Beyond the Podium: Medal Counts Prediction, Great Coaches and Host Effect
“The Olympic Games are a platform for nations to showcase their strength, unity, and the human spirit, transcending politics and differences,” said Thomas Bach. Undoubtedly, medals and effective Olympic strategies are crucial for nations. Can the final medal counts be predicted? To effectively address this question and offer valuable guidance for national Olympic committees, we present the following insights.
For Task 1, it is requisite to establish a model to predict the medal counts for each country in the Los Angeles, USA summer Olympics in 2028, while also exploring the impact of specific events on a nation's total medal count. We propose an improved Random Forest Model that includes both training and test datasets, which reflects a country's medal count based on the performance of its athletes. We calculated the correlation coefficients to identify several features highly correlated with medal counts. Additionally, we account for changes in the athletes' composition by classifying them as Continuing Athletes and New Athletes, which facilitates a more accurate reflection of individual medal performance, thereby making the features fed into the Random Forest Model more precise. We finally use a table to provide visual representation of the 2028 medal table, and the list of countries with their first-time medalists is presented. Furthermore, we identify several key events where countries have a significant advantage, and calculate their impact in that table.
For Task 2, we need to explore the "great coach" effect on a country's medal count and determine whether certain countries should prioritize the development of specific sports. Owing to the free movement of coaches, a Difference-in-Differences (DID) model was constructed to explain the effect of great coaches, using the coaching careers of Lang Ping, Béla Károlyi, and Jon Urbanchek as key examples. The regression results indicate that the arrival of a great coach significantly increases the likelihood of a team winning between 0.5 to 1.5 additional medal tiers, while the departure of a great coach significantly reduces the team's chances of winning medals.

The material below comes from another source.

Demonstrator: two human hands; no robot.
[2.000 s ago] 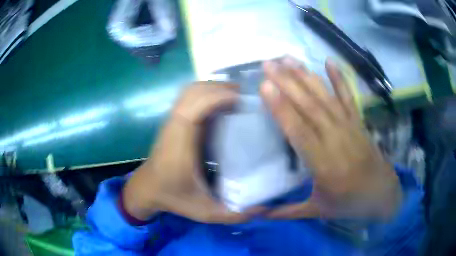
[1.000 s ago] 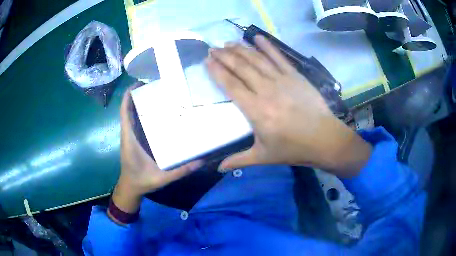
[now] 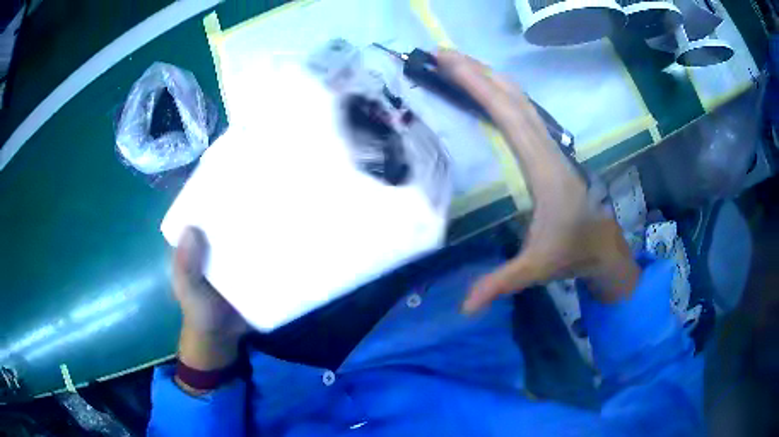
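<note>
A white box-shaped device body, washed out by glare, is held tilted in front of me. A dark open part with blurred internals shows on its right side. My left hand grips its lower left edge, thumb on the white face. My right hand is off the device to its right, fingers and thumb spread. It reaches over the black electric screwdriver, which lies on the white sheet with its tip to the upper left. Whether the fingers touch the screwdriver I cannot tell.
A rolled-open clear screw bag with dark contents stands on the green bench at left. White units with round bases stand at upper right. White plates with holes are below the bench edge at right.
My right hand has let go of the device and moved right, opening. The device has turned in my left hand, so its dark internals now show.
</note>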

For Task 3, it requires us to find and explain the unique and insightful perspectives proposed by the model. Based on the results of the previous questions, a significant host-country effect was found, and we further explored it. We still used the Random Forest Model and filtered the data from 1960 onwards. The data were divided into two datasets for model training: one with $Host_{c,y} = 1$ and the other with $Host_{c,y}= 0$. We also put forward some effective perspectives, such as attaching importance to first-time participation and emphasizing the continuation of historical medals.
After that, in order to test our model, we compared our Random Forest Model with the traditional Ordered Logistic Regression Model with the same dataset. The outcomes indicate that our model exhibits a high level of robustness.